**What the task asks:**
Please write each record out again word for word.

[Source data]
———

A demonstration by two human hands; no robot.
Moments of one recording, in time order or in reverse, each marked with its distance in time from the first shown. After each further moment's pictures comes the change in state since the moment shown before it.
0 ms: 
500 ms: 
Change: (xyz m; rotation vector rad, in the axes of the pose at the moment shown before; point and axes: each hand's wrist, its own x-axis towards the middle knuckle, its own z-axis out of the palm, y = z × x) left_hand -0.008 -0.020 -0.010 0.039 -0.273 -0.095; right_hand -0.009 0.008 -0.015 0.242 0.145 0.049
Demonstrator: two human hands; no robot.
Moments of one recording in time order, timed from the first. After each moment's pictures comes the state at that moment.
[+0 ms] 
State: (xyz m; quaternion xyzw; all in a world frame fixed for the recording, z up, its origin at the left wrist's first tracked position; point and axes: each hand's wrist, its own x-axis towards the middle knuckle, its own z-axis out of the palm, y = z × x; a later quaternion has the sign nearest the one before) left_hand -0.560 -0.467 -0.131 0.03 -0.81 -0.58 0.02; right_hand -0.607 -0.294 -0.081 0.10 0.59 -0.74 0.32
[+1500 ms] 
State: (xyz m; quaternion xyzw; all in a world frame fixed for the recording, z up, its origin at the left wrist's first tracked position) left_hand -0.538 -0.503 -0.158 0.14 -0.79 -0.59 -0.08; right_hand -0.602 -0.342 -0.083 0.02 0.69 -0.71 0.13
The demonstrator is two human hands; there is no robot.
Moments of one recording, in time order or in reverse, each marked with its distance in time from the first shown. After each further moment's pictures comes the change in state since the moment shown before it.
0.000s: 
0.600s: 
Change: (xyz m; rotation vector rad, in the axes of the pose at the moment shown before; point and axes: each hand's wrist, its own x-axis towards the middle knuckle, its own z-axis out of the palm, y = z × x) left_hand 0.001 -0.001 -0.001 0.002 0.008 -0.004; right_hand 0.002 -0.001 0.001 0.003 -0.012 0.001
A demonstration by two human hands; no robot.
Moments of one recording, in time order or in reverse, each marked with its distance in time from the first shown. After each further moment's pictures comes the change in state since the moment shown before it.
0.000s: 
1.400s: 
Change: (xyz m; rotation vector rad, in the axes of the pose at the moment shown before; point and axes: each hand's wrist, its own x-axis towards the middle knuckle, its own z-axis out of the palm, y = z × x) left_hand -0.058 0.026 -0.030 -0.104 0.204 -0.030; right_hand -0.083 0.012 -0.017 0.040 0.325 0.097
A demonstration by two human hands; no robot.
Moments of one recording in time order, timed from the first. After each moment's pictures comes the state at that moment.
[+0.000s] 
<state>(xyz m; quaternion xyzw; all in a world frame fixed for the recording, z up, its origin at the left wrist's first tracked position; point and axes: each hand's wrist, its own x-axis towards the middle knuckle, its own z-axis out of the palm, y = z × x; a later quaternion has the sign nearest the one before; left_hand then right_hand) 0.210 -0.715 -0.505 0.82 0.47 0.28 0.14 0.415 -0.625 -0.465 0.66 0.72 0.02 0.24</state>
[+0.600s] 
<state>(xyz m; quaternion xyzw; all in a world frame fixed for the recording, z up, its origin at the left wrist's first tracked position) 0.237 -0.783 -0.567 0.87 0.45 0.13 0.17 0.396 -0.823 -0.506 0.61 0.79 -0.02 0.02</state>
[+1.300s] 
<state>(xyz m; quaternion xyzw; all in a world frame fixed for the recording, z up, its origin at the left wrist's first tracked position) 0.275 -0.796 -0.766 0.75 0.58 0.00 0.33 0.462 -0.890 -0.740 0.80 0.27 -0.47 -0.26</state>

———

**Exercise result:**
A demonstration by two human hands; no robot.
Moments of one recording, in time order or in reverse, each marked with its distance in time from the first shown. After each further moment's pictures comes the change in state since the moment shown before it.
0 ms: 
500 ms: 
Change: (xyz m; rotation vector rad, in the axes of the pose at the moment shown before; point and axes: each hand's wrist, its own x-axis towards the middle knuckle, its own z-axis out of the palm, y = z × x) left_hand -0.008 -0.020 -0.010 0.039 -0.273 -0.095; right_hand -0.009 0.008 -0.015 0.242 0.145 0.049
Demonstrator: two human hands; no robot.
Moments of one recording in time order, timed from the first. After each moment's pictures comes the state at that moment.
[+0 ms] 
State: (xyz m; quaternion xyzw; all in a world frame fixed for the recording, z up, its origin at the left wrist's first tracked position; point and axes: each hand's wrist, its own x-axis towards the middle knuckle, its own z-axis out of the palm, y = z × x; a later quaternion has the sign nearest the one before) left_hand -0.560 -0.467 -0.131 0.03 -0.81 -0.58 0.02; right_hand -0.607 -0.294 -0.081 0.10 0.59 -0.74 0.32
[+1500 ms] 
State: (xyz m; quaternion xyzw; all in a world frame fixed for the recording, z up, its origin at the left wrist's first tracked position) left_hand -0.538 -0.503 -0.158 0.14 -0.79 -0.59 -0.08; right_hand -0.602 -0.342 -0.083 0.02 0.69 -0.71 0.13
The demonstrator is two human hands; there is no robot.
Moments of one recording, in time order or in reverse, each marked with its distance in time from the first shown. After each further moment's pictures comes the change in state since the moment shown before it.
0.000s: 
0.600s: 
Change: (xyz m; rotation vector rad, in the axes of the pose at the moment shown before; point and axes: each hand's wrist, its own x-axis towards the middle knuckle, its own z-axis out of the palm, y = z × x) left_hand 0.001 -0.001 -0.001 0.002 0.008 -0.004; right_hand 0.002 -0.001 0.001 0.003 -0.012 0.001
A demonstration by two human hands; no robot.
Moments of one recording, in time order or in reverse, each marked with its distance in time from the first shown. After each further moment's pictures comes the change in state since the moment shown before it.
0.000s: 
1.400s: 
Change: (xyz m; rotation vector rad, in the axes of the pose at the moment shown before; point and axes: each hand's wrist, its own x-axis towards the middle knuckle, its own z-axis out of the palm, y = z × x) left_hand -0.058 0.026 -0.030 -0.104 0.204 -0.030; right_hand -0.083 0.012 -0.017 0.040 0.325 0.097
A demonstration by two human hands; no robot.
Moments of one recording in time order, timed from the first. After each moment's pictures comes the state at that moment.
[+0.000s] 
<state>(xyz m; quaternion xyzw; all in a world frame fixed for the recording, z up, its origin at the left wrist's first tracked position; point and axes: each hand's wrist, its own x-axis towards the middle knuckle, its own z-axis out of the palm, y = z × x; a later quaternion has the sign nearest the one before; left_hand then right_hand) 0.210 -0.715 -0.505 0.82 0.47 0.28 0.14 0.415 -0.625 -0.465 0.66 0.72 0.02 0.24</state>
[+0.600s] 
<state>(xyz m; quaternion xyzw; all in a world frame fixed for the recording, z up, its origin at the left wrist's first tracked position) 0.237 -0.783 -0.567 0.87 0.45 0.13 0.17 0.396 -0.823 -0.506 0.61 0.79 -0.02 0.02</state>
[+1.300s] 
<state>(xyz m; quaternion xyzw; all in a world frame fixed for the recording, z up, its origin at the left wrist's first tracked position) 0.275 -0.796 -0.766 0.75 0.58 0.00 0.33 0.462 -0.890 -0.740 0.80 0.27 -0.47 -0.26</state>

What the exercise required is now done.